ISLAMABAD, Aug 23: Pakistan on Tuesday received and is assessing a request from India for consular access to an Indian national sentenced to death for spying, a foreign ministry spokesman said.
Spokesman Mohammad Naeem Khan said the request for access to convict Sarabjit Singh was made in a diplomatic note received from the Indian High Commission in Islamabad.
“We are assessing the request,” Mr Khan told Dawn when asked to comment on his Indian counterpart’s statement in New Delhi earlier in the day that the Indian High Commission had approached Islamabad about the man whose family members have threatened suicides if he is hanged.
India’s move followed a meeting its External Affairs Minister Natwar Singh had in New Delhi on Tuesday with a delegation including the convict’s sister and some parliament members from the eastern Punjab.
Sarabjit Singh, alias Manjit Singh, was sentenced to death by an Anti-Terrorism Court of the Punjab on charges of carrying out deadly bomb blasts in the province as an agent of India’s Research and Analysis Wing (RAW), the external intelligence agency.
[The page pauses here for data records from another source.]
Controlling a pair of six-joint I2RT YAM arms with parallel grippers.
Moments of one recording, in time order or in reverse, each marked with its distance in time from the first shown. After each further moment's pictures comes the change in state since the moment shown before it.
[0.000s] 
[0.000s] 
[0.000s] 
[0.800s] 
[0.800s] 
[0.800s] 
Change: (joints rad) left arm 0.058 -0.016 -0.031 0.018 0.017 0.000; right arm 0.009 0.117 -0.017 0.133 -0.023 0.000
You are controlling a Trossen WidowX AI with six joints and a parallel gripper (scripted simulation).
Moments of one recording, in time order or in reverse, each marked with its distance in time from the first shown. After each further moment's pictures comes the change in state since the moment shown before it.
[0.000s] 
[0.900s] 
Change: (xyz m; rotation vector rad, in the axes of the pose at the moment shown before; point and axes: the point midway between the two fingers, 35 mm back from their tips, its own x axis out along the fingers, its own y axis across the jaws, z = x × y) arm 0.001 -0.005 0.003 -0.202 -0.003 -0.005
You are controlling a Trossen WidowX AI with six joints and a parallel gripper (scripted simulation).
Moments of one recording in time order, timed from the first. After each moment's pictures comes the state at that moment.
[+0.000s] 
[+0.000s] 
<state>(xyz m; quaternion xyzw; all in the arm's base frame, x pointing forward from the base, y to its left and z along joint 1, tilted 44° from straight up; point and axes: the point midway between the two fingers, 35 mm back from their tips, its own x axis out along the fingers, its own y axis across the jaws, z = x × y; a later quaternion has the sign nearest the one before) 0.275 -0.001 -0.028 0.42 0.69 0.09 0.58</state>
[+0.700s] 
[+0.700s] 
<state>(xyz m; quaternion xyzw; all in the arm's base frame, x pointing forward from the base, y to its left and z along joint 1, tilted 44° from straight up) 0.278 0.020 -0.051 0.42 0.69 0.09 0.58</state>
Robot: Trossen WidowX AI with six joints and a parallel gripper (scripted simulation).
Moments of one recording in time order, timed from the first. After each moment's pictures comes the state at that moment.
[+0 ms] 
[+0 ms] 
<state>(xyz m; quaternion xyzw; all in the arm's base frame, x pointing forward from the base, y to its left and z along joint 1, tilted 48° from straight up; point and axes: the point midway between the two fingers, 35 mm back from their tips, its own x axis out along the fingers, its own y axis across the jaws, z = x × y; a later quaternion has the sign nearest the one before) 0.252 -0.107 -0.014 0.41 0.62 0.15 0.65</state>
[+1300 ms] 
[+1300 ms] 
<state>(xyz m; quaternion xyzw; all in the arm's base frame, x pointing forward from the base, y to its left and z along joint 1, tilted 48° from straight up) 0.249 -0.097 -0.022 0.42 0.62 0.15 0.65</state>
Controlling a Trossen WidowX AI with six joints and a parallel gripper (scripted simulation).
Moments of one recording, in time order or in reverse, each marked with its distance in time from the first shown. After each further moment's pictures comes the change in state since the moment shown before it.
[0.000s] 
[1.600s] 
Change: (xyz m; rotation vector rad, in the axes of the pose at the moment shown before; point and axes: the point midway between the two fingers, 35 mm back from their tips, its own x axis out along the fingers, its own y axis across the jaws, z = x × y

The sentence was upheld by the Lahore High Court and finally confirmed by the Supreme Court on Aug 18.
An Indian television channel on Monday quoted some family members of Singh as pleading for his life, proclaiming him innocent and saying they would commit suicide if he was hanged.
The convict’s sister Dalbir Kaur was quoted as saying the family had written to President Pervez Musharraf and Indian President Abdul Kalam and Prime Minister Manmohan Singh asking them to intervene.
While Ms Kaur said her brother was mistaken for a RAW agent after he had strayed into Pakistan in August 1990, the Indian government has not yet confirmed his identity. “Confirmation of identity always follows consular access,” the Indian External Affairs Ministry spokesman said at a news briefing in New Delhi on Tuesday.
“That is the first step to finding out who the person is,” the spokesman said, according to a transcript of his remarks released by the Indian High Commission in Islamabad.
Pakistani officials say the convict had confessed his involvement in the blasts and that he had been changing his names to hide is identity.